[Information given]

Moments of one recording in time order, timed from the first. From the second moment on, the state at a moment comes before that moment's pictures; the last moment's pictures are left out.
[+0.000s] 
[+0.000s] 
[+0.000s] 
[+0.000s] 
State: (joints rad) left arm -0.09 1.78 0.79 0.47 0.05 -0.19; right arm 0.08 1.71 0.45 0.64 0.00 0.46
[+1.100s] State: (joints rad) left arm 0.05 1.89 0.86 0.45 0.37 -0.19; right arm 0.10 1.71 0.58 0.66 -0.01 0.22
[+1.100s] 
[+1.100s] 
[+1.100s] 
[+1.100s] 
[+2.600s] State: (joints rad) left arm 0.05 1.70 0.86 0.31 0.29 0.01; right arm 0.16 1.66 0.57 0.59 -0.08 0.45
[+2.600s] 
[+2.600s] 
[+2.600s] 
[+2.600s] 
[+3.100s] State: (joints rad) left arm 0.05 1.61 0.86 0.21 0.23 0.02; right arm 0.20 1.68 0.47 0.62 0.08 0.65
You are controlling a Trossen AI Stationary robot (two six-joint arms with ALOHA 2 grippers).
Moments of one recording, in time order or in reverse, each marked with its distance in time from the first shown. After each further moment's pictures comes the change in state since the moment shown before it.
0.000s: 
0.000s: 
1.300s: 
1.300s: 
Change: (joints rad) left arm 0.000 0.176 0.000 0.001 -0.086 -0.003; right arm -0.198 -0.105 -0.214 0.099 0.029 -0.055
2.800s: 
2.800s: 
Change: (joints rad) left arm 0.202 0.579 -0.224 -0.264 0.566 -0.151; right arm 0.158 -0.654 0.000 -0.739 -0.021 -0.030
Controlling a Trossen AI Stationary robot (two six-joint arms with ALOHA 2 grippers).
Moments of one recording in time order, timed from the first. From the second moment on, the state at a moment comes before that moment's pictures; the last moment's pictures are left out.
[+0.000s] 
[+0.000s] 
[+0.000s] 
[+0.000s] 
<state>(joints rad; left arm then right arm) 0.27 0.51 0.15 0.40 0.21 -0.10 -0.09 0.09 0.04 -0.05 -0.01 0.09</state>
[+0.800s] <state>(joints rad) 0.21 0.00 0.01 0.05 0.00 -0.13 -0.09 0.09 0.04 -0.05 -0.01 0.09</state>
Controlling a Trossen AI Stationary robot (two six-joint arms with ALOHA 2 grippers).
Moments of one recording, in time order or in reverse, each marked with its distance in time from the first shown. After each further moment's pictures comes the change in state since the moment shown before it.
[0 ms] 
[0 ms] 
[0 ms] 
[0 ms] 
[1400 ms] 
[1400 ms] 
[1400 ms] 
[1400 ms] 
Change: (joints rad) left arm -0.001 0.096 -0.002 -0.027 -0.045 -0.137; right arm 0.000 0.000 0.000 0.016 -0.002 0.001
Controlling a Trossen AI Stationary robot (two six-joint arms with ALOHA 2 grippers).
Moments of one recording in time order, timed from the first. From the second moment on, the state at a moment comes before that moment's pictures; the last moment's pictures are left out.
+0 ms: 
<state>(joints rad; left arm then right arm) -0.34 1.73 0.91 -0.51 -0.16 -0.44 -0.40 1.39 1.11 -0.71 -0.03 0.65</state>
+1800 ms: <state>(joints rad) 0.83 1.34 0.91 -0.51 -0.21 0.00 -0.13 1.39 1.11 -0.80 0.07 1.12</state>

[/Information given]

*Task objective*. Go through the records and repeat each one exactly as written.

*Written response*.
Moments of one recording in time order, timed from the first. From the second moment on, the state at a moment comes before that moment's pictures; the last moment's pictures are left out.
[+0.000s] 
[+0.000s] 
[+0.000s] 
[+0.000s] 
State: (joints rad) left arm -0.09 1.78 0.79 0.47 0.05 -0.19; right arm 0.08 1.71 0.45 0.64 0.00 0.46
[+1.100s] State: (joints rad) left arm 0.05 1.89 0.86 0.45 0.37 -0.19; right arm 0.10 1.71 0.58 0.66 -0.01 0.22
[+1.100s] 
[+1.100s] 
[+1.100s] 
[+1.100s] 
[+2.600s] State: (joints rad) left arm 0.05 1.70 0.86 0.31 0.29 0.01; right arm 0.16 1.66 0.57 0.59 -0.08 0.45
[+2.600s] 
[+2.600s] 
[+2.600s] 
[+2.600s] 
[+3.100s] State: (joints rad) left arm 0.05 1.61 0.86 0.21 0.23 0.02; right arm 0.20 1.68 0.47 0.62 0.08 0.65
You are controlling a Trossen AI Stationary robot (two six-joint arms with ALOHA 2 grippers).
Moments of one recording, in time order or in reverse, each marked with its distance in time from the first shown. After each further moment's pictures comes the change in state since the moment shown before it.
0.000s: 
0.000s: 
1.300s: 
1.300s: 
Change: (joints rad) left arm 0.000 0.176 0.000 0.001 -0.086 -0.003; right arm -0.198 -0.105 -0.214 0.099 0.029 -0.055
2.800s: 
2.800s: 
Change: (joints rad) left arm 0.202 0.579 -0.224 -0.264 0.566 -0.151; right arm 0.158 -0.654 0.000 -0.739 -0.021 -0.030
Controlling a Trossen AI Stationary robot (two six-joint arms with ALOHA 2 grippers).
Moments of one recording in time order, timed from the first. From the second moment on, the state at a moment comes before that moment's pictures; the last moment's pictures are left out.
[+0.000s] 
[+0.000s] 
[+0.000s] 
[+0.000s] 
<state>(joints rad; left arm then right arm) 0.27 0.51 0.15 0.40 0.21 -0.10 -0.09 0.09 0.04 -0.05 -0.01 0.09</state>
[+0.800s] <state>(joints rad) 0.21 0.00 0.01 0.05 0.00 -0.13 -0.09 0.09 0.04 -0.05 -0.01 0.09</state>
Controlling a Trossen AI Stationary robot (two six-joint arms with ALOHA 2 grippers).
Moments of one recording, in time order or in reverse, each marked with its distance in time from the first shown. After each further moment's pictures comes the change in state since the moment shown before it.
[0 ms] 
[0 ms] 
[0 ms] 
[0 ms] 
[1400 ms] 
[1400 ms] 
[1400 ms] 
[1400 ms] 
Change: (joints rad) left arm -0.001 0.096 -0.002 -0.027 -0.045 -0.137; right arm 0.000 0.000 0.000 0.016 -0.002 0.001
Controlling a Trossen AI Stationary robot (two six-joint arms with ALOHA 2 grippers).
Moments of one recording in time order, timed from the first. From the second moment on, the state at a moment comes before that moment's pictures; the last moment's pictures are left out.
+0 ms: 
<state>(joints rad; left arm then right arm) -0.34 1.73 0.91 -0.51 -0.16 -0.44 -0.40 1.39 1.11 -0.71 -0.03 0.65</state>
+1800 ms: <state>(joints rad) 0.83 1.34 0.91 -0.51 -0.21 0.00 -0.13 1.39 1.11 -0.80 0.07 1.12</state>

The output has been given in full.